#### [Input data]
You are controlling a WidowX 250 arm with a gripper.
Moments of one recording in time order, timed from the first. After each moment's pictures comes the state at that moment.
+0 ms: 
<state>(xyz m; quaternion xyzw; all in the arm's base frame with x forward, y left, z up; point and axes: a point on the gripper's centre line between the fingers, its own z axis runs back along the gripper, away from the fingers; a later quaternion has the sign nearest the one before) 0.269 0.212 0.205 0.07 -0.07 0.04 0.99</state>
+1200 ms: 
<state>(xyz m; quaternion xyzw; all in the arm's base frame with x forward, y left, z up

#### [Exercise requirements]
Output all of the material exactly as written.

#### [Answer space]
You are controlling a WidowX 250 arm with a gripper.
Moments of one recording in time order, timed from the first. After each moment's pictures comes the state at that moment.
+0 ms: 
<state>(xyz m; quaternion xyzw; all in the arm's base frame with x forward, y left, z up; point and axes: a point on the gripper's centre line between the fingers, its own z axis runs back along the gripper, away from the fingers; a later quaternion has the sign nearest the one before) 0.269 0.212 0.205 0.07 -0.07 0.04 0.99</state>
+1200 ms: 
<state>(xyz m; quaternion xyzw; all in the arm's base frame with x forward, y left, z up

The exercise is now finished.